- **Exercise instructions**:
Please give every line below again exactly, but not its pictures.

- **Data excerpts**:
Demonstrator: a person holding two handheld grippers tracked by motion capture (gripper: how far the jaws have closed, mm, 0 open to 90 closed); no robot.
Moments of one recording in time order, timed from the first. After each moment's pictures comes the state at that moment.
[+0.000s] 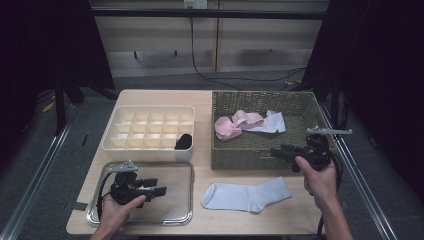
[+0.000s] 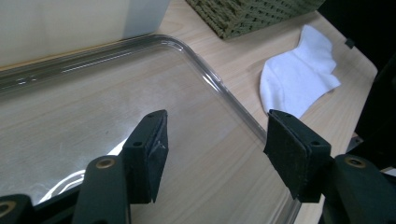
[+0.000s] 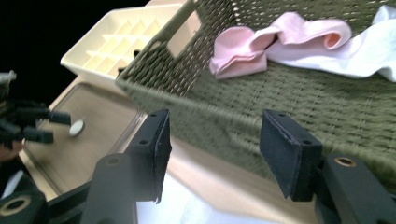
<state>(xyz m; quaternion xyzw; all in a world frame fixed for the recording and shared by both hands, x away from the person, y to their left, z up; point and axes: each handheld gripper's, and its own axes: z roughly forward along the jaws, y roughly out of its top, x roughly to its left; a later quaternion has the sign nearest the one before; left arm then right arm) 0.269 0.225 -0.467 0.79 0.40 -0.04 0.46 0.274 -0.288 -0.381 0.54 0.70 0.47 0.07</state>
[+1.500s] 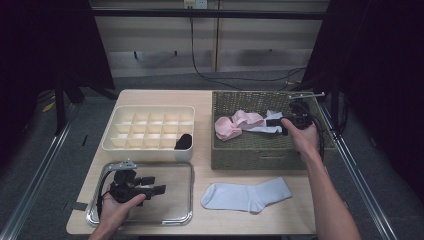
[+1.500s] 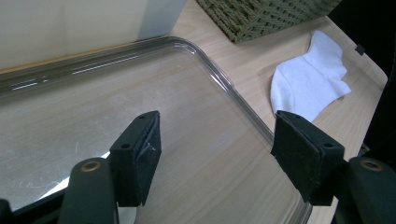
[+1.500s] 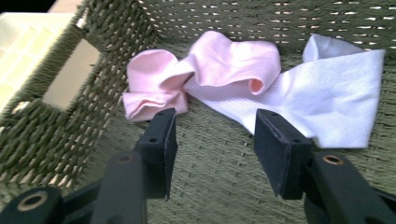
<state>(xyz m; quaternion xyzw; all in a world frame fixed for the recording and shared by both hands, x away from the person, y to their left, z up) 0.272 0.229 -0.468 0.79 0.41 -0.03 0.45 0.405 -0.298 -0.401 0.59 0.71 0.37 0.07</state>
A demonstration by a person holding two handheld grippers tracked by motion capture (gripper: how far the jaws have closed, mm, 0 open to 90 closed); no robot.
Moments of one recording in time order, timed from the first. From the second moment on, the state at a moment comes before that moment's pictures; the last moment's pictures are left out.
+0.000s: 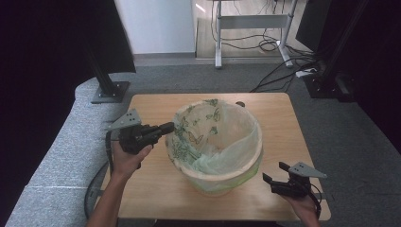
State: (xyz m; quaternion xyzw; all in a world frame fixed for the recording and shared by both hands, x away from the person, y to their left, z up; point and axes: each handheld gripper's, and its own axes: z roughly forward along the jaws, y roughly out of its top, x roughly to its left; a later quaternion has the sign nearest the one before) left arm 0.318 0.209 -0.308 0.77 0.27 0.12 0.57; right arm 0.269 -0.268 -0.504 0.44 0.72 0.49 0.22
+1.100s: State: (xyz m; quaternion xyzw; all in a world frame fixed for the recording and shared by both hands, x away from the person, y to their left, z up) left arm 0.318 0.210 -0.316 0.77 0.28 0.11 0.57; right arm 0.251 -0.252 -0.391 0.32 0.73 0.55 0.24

- **Result of this exercise**:
Demonstrator: a person holding two handheld grippers tracked by motion capture (gripper: how far the jaws have closed, mm, 0 open to 90 closed); no robot.
Moments of one recording in time order, timed from the first. After each moment's pictures comes the state at that moment.
[+0.000s] 
[+0.000s] 
[+0.000s] 
<state>(xyz m; quaternion xyzw; all in a world frame fixed for the recording and shared by both hands, x away from the person, y to their left, z up; point and axes: each handheld gripper's, and its own axes: z roughly forward along the jaws, y roughly out of its top, x roughly to its left; a later quaternion has the sign nearest the one before; left arm then right arm) 0.269 0.225 -0.467 0.79 0.40 -0.04 0.46 0.274 -0.288 -0.381 0.54 0.70 0.47 0.07</state>
[+1.500s] 
[+1.500s] 
[+1.500s] 
<state>(xyz m; quaternion xyzw; all in a world frame fixed for the recording and shared by both hands, x away from the person, y to their left, z up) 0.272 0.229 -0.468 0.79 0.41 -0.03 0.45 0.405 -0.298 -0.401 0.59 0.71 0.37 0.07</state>
A demonstration by a person holding two handheld grippers tracked by motion capture (gripper: how far the jaws have closed, mm, 0 open to 90 closed); no robot.
Moments of one recording in time order, timed from the first. From the second moment on, the state at a moment comes before that moment's pictures; the last moment's pictures are left out.
+0.000s: 
State: (xyz m; quaternion xyzw; all in a world frame fixed for the recording and shared by both hands, x away from the person, y to their left, z up; point and axes: each handheld gripper's, and its own axes: z roughly forward along the jaws, y roughly out of its top, x roughly to its left; a later quaternion has the sign nearest the one before) left arm 0.318 0.209 -0.308 0.77 0.27 0.12 0.57; right arm 0.269 -0.268 -0.504 0.44 0.72 0.49 0.22
+1.100s: State: (xyz m; quaternion xyzw; all in a world frame fixed for the recording and shared by both hands, x away from the person, y to their left, z up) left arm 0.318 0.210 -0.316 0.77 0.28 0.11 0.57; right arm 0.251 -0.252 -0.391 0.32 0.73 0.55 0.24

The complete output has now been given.